The task:
Go through the data and copy each line where the word "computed" shows up.
---------- Raw data
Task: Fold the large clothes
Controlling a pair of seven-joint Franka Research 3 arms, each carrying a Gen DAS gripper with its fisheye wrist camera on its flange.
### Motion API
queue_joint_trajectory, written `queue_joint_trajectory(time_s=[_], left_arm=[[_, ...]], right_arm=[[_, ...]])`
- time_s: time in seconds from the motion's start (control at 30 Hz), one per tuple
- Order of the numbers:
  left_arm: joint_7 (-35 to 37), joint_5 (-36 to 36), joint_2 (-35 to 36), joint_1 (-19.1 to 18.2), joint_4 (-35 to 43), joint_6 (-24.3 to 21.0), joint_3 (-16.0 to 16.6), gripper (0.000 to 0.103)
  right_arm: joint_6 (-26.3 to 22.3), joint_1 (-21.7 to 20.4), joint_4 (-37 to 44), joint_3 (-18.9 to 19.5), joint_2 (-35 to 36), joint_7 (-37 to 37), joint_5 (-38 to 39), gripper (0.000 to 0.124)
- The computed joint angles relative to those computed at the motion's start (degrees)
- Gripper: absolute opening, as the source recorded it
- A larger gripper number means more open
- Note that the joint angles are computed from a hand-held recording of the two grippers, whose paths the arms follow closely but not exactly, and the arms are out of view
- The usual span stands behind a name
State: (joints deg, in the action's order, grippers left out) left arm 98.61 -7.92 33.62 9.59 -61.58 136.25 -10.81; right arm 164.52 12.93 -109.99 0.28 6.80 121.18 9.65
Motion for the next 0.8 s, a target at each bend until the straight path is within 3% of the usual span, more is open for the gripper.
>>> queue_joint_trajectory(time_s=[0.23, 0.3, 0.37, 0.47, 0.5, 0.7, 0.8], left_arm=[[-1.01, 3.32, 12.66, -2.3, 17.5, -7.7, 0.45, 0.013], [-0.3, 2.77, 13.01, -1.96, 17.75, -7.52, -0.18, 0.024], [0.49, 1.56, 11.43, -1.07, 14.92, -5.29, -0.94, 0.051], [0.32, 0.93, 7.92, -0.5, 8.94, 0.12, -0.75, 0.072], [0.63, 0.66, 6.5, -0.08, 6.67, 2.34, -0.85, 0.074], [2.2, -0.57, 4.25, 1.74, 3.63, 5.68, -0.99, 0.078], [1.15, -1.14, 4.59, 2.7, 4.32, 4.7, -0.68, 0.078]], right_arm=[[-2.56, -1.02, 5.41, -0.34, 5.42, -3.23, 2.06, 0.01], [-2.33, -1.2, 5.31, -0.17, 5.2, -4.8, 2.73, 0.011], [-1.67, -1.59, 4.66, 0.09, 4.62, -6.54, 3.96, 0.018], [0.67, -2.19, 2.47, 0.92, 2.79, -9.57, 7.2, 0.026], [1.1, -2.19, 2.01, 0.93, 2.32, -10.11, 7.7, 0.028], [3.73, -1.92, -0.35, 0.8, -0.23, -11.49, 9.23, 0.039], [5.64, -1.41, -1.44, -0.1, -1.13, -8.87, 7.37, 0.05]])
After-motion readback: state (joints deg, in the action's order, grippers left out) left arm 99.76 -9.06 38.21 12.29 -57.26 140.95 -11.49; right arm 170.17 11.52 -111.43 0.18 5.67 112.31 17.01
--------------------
Response:
- The computed joint angles relative to those computed at the motion's start (degrees)
- Note that the joint angles are computed from a hand-held recording of the two grippers, whose paths the arms follow closely but not exactly, and the arms are out of view

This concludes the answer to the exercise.